With the images removed, return every line below exactly as it reads.

** Opening DATA SHOWN block **

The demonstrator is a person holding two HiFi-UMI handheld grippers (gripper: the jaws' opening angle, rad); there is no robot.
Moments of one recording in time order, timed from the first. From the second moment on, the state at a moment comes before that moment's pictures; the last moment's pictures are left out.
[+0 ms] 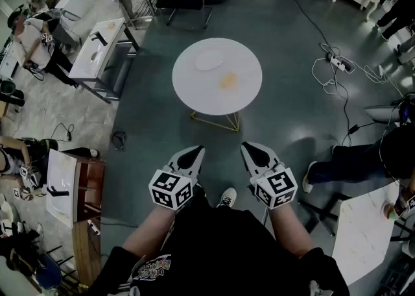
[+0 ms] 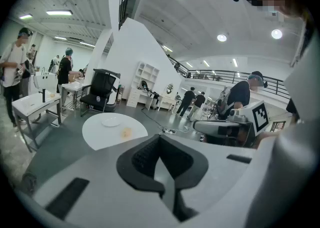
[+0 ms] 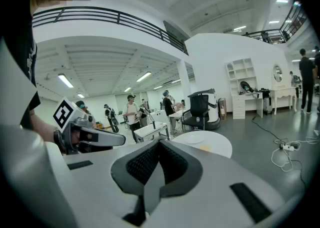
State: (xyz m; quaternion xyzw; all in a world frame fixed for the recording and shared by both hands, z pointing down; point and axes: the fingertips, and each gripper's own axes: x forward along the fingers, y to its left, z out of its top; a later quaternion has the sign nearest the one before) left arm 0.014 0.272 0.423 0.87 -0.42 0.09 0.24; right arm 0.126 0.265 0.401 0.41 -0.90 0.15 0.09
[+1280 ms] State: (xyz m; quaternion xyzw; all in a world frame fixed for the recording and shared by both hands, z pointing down) left arm 0.020 0.254 0.415 0.86 -0.44 0.10 0.23; right arm 0.141 0.245 0.395 0.40 -0.90 0.15 0.07
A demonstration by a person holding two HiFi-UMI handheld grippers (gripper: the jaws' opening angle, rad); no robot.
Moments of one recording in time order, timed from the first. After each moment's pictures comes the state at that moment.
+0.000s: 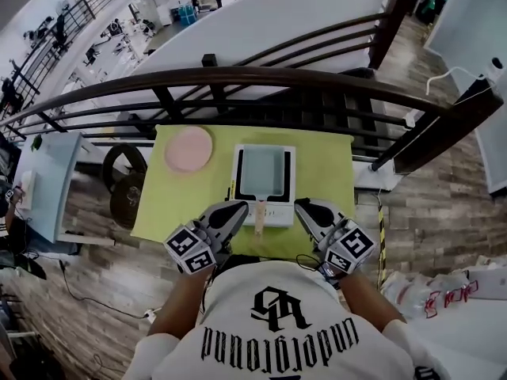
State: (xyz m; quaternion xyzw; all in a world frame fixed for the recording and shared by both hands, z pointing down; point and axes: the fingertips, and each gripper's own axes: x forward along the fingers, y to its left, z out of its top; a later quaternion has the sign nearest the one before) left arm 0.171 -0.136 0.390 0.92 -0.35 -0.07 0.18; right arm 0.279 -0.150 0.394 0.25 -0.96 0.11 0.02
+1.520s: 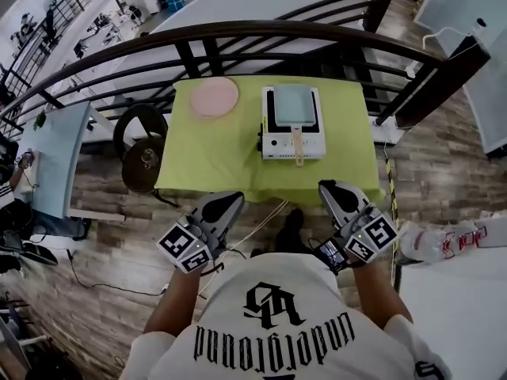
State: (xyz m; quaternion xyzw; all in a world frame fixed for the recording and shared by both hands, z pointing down) left arm 0.017 0.123 0.374 0.93 -0.33 -0.04 0.14; right arm 0.180 0.094 0.376 0.33 -0.94 0.09 0.02
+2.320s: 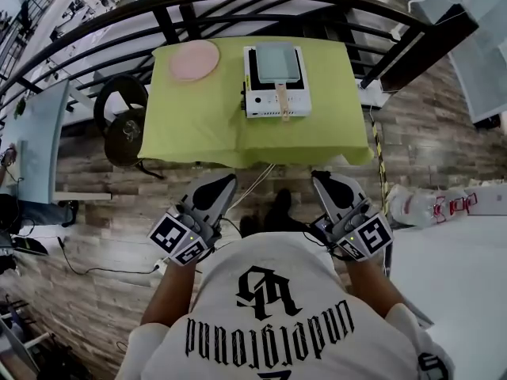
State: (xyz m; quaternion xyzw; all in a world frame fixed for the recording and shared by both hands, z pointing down) left arm 0.031 0.191 0.386 0.93 -0.33 -0.05 0.14; right arm 0.181 0.190 0.381 0.36 -0.93 0.04 0.02
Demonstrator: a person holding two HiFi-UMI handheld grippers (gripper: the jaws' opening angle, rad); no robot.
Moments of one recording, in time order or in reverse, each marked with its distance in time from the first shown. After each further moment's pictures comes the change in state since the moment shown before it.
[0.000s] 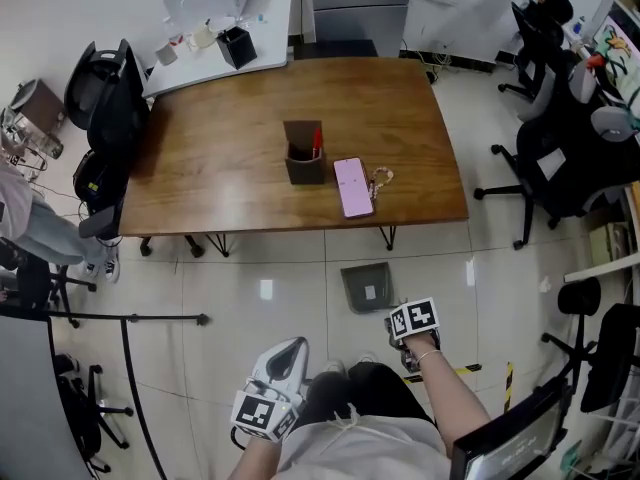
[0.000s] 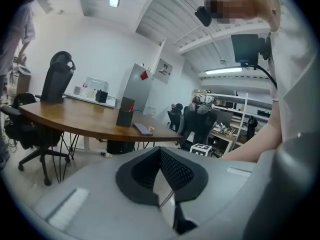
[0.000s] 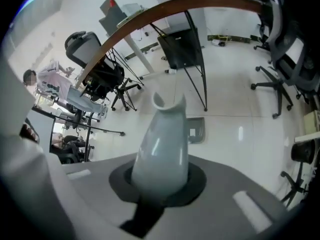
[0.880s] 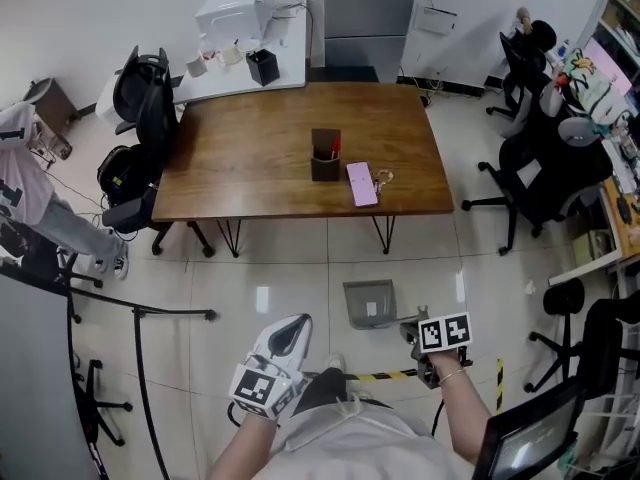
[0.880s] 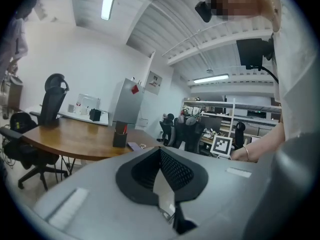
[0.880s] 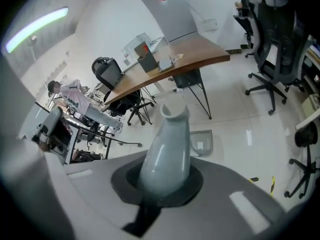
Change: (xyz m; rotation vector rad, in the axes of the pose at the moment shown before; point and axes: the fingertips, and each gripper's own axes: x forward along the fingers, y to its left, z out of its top) left arm -0.099 -0.034 0.083 0.074 -0.092 -0.085; right arm -0.168 0.097 -0.075 0.051 -0.226 0.115
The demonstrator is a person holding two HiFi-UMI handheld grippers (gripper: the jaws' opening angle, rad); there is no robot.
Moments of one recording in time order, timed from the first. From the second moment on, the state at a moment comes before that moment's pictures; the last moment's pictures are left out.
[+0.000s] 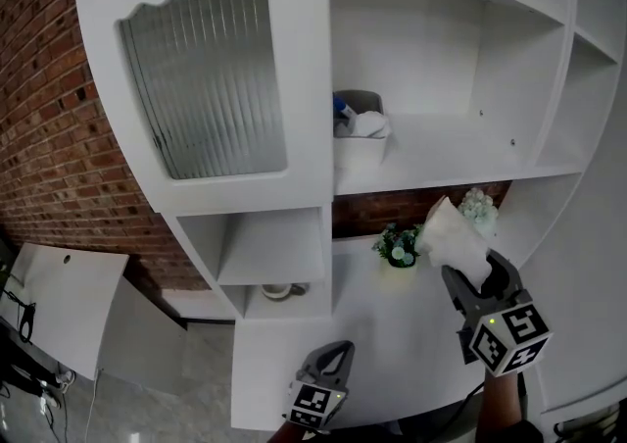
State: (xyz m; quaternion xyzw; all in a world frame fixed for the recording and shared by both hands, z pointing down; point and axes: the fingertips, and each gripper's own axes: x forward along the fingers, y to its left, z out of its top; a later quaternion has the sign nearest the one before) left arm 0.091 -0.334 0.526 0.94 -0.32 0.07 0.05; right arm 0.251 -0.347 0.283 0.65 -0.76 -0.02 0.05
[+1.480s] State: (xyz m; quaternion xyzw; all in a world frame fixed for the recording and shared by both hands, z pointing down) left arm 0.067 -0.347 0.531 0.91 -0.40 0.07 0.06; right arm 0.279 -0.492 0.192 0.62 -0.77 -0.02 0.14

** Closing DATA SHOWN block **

#### [SOLUTION TO THIS TASK]
The demonstrator is a person holding two HiFi-UMI handheld grippers (gripper: the jaws' opening angle, rad); there is no robot.
Moments of one recording in time order, timed from the first. From the second moment on, the state at a moment comes before that moment's pictures; the last moment's pictures are left out.
[+0 ms] 
[+0 ms] 
[+0 ms] 
State: (xyz m; quaternion xyzw; all in a world frame fixed for the recording and shared by both hands, z pointing down; point and axes: the fingertips, and each gripper's own axes: x forward along the fingers, y to its left, z out of its top; a later quaternion has the sign nearest the one before) left arm 0.014 0.272 0.423 0.87 -0.42 0.09 0.24; right arm 0.126 0.265 0.401 0.41 -0.90 0.15 0.09
[+1280 ms] State: (xyz m; quaternion xyzw; all in a world frame fixed for the recording and shared by both hands, z pointing down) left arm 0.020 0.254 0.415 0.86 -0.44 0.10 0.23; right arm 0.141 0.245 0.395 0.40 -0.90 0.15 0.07
A demonstration by a person holding two HiFi-UMI handheld grippers (gripper: the jaws' opening angle, rad); no robot.
Moments of one recording in time order, timed from the first. After each moment's pictures comes the state at that moment.
+0.000s: 
State: (xyz m; quaternion xyzw; all in a world frame fixed for the recording and shared by both hands, z pointing down; point and axes: the fingertips, and each gripper's own axes: x forward along the fingers, y to its left, z out of its top; a later quaternion has the sign nearest the one before) left arm 0.171 -0.136 0.390 0.92 -0.35 -0.07 0.18; right arm 0.279 -0.150 0.394 0.25 -0.96 0.11 0.02
+1.520s: 
State: (xyz m; quaternion xyzw; all in a world frame fixed for the recording and shared by both hands, z pointing down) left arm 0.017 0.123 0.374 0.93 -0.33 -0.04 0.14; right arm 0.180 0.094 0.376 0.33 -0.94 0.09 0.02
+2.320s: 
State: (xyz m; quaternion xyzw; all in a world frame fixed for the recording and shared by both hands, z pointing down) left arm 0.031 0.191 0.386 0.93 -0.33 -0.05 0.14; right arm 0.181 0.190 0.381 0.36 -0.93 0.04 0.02
Demonstrator: a person holding two HiFi-UMI handheld grippers (gripper: the jaws' opening angle, rad); no robot.
Moments of one recording, in time order or in reverse, each marked with its distance in time from the first shown. After each further moment's pictures comes the change in state since the moment shown before it.
[0.000s] 
[0.000s] 
[0.000s] 
[0.880s] 
[0.880s] 
[0.880s] 
Change: (xyz m; rotation vector rad, in the axes of the pose at the moment shown before; point and axes: the fingertips, and each gripper's own axes: x forward along the fingers, y to its left, z out of its top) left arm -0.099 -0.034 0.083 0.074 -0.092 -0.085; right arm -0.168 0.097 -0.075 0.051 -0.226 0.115
The demonstrator is a person holding two HiFi-UMI handheld grippers (gripper: the jaws' opening angle, rad); there is no robot.
Moments of one recording in time order, timed from the first. From the second moment on, the state at a moment comes before that moment's pictures; the last moment's pictures are left out.
[+0.000s] 
State: (xyz m; quaternion xyzw; all in a world frame fixed for the recording and shared by both hands, z pointing down; point and axes: the fingertips, and each gripper's own axes: x forward along the fingers, y to its left, z out of its top; a later quaternion has the sign nearest the one before) left arm 0.091 -0.334 0.526 0.94 -0.32 0.07 0.05; right arm 0.251 -0.347 0.283 0.65 -0.76 -0.02 0.05
[+1.480s] State: (xyz m; quaternion xyzw; all in a world frame fixed for the recording and shared by both hands, z pointing down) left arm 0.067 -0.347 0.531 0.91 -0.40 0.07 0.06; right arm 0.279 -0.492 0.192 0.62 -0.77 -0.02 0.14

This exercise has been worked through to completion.